Once the instructor got it going, if I kept calm, I could enlarge it so I blew while she pulled at it with tweezers. Then we reheated it again ready for the last blow that would turn it into a sphere. This bit was ok but I blew hard enough that I could feel myself turning red and something in my brain went. Nothing major, just painkillers-before-bed went because I had a headache all evening. The first person in our group, a trombonist, really went for it at this stage. It went from a flattish oval to almost-bursting point in about one second. I don’t have that kind of lung power but I have just enough that I could see it turning into a sphere. Again, you have no idea how it’s going to turn out. I used dark blue and pale blue but all I saw was orange until it reached a certain level of inflation. Then over with to the sawdust, tap it off the blowpipe with the bonking stick, melt the joint with the blowtorch and then the instructor puts on the hanger because rapidly forming an open loop of melted glass is difficult enough for a beginner without the risk of the bauble cooling too quickly and cracking. Into the annealer it went!

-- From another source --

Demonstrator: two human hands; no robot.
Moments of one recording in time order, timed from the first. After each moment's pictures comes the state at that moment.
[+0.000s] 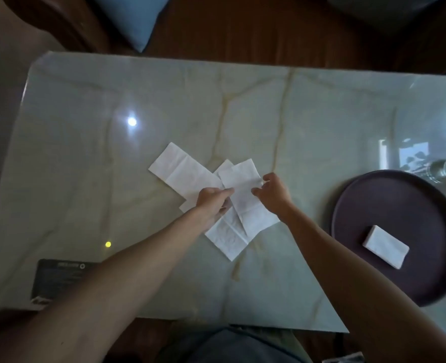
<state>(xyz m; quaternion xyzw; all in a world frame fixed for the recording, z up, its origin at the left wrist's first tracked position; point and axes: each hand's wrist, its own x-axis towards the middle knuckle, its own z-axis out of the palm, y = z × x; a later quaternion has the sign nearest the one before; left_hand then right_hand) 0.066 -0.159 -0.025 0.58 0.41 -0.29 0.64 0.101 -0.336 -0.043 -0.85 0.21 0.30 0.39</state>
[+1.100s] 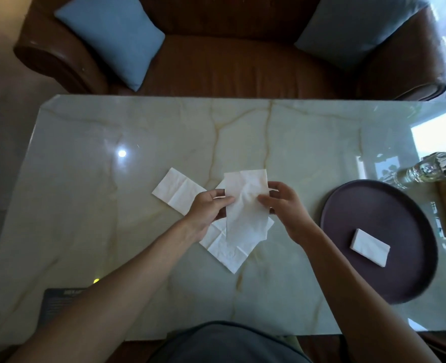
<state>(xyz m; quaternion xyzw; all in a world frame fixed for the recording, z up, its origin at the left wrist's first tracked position) 0.068 -0.137 0.066 0.58 0.26 -0.30 0.71 0.070 -0.346 0.073 -0.69 0.22 0.23 0.65</state>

And then we were done. I’d made a paperweight and a bauble, I’d learned to handle molten glass – or at least the basics of it – and I’d blown some glass, with a bit of help. All I had to do was wait for it to cool and arrive in the post. The glass session was Sunday afternoon and my glass arrived via DPD, my-least favourite delivery service, at 2.15pm on Thursday. Oh, it was exciting to open up that parcel, ensure that they’d both survived the annealer and the courier and hold them in my own hands.
The yellow and pink swirls in my paperweight are quite opaque. That’s quite likely to be a feature of those two colours but it’s possible it’s that the swirl is treated differently to the bubble.

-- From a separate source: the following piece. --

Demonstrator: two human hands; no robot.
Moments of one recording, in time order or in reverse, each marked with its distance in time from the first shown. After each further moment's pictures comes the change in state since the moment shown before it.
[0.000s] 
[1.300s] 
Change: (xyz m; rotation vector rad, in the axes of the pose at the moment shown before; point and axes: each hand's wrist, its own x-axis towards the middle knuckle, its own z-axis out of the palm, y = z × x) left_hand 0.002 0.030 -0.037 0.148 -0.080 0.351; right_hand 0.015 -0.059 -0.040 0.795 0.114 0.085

The blues in my bauble are both translucent and while it’s clearly a blue bauble, the swirls aren’t as clear and obvious as I was hoping. Maybe I should have used the colours the other way round. Apart from anything else, the paperweight is going on a desk in a blue-themed room. The bauble isn’t as gossamer-thin as I thought it was. As I was blowing it up, it looked like a soap bubble but if you give it a tap, it’s clearly a reasonably chunky bauble. Weighs a ton because of that glass hook on top too.

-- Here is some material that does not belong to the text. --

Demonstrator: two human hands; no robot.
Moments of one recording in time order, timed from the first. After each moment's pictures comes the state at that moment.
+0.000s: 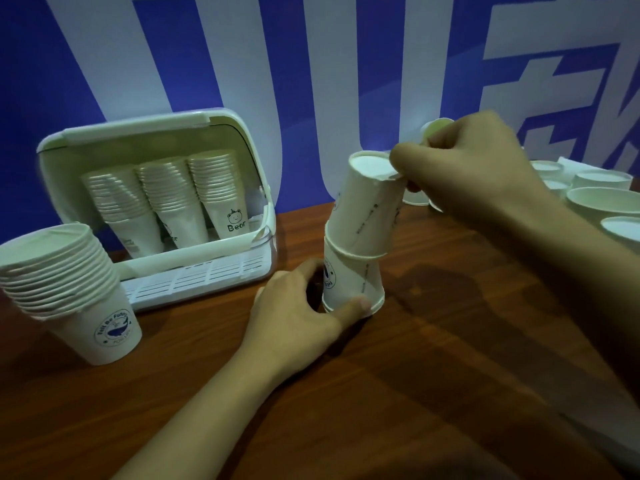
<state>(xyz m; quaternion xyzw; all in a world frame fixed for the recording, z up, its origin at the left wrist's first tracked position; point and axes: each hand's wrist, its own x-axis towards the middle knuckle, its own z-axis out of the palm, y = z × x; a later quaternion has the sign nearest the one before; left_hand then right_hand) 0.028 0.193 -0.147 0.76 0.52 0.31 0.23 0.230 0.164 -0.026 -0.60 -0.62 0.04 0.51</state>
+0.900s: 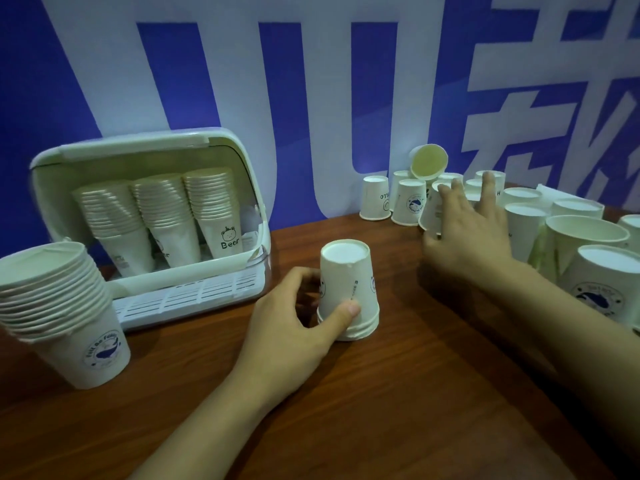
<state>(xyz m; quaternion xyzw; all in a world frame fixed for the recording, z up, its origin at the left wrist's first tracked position) 0.030 0.182 -0.136 0.73 0.48 0.41 0.27 0.295 0.230 -0.097 -0.78 -0.57 -0.13 0.23</state>
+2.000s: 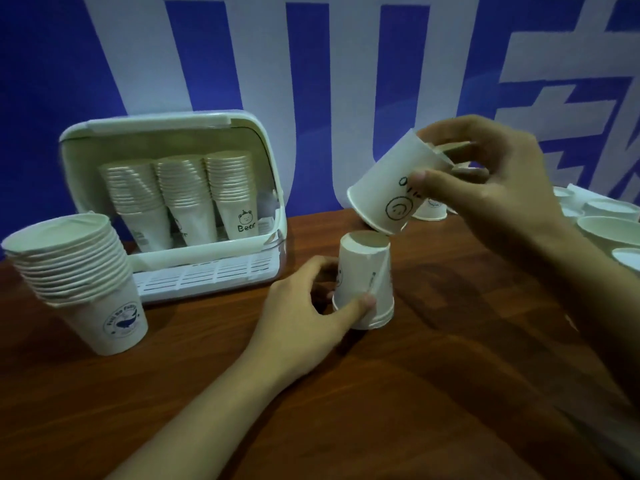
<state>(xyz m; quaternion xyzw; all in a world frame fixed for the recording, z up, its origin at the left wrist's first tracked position) 0.029 0.181 -0.135 0.75 0.47 0.40 0.25 0.253 0.181 -0.037 -0.47 -0.67 0.04 0.57</state>
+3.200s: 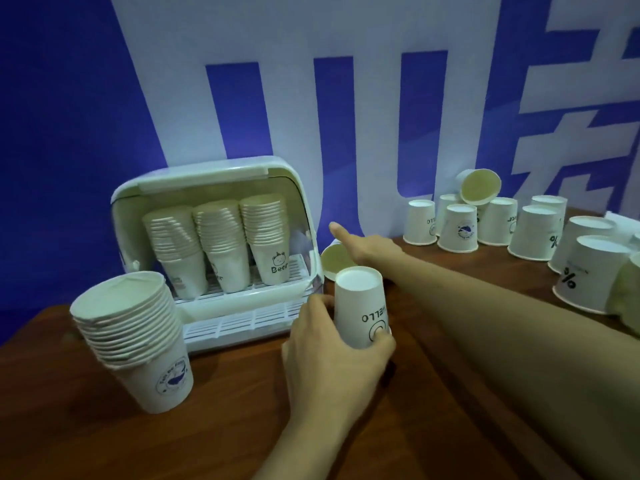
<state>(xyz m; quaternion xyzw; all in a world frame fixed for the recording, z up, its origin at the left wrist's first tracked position) 0.027 0.191 -0.135 0.64 0.61 0.43 0.18 0.149 0.354 -0.082 -0.74 -0.57 0.26 0.23</state>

I’m very proud of them. This is a glass bauble that I blew myself! This is a paperweight that I made! I twisted that spiral of coloured glass inside it! I made the glass ball around it! Have you ever made anything with molten glass? No? Well, I have!
To be completely honest, I don’t have paperwork sitting around on my desk that requires a paperweight. It’s going to live here anyway, even if I have to make a pile of paper. I’m not sure about the bauble yet. Where can I hang it where it’s going to be 100% safe? Not anywhere on a Command hook. I’m a big fan of those things but I’m not entrusting my precious hand-blown bauble to one.
Wow, very professional. Thanks for all the detail.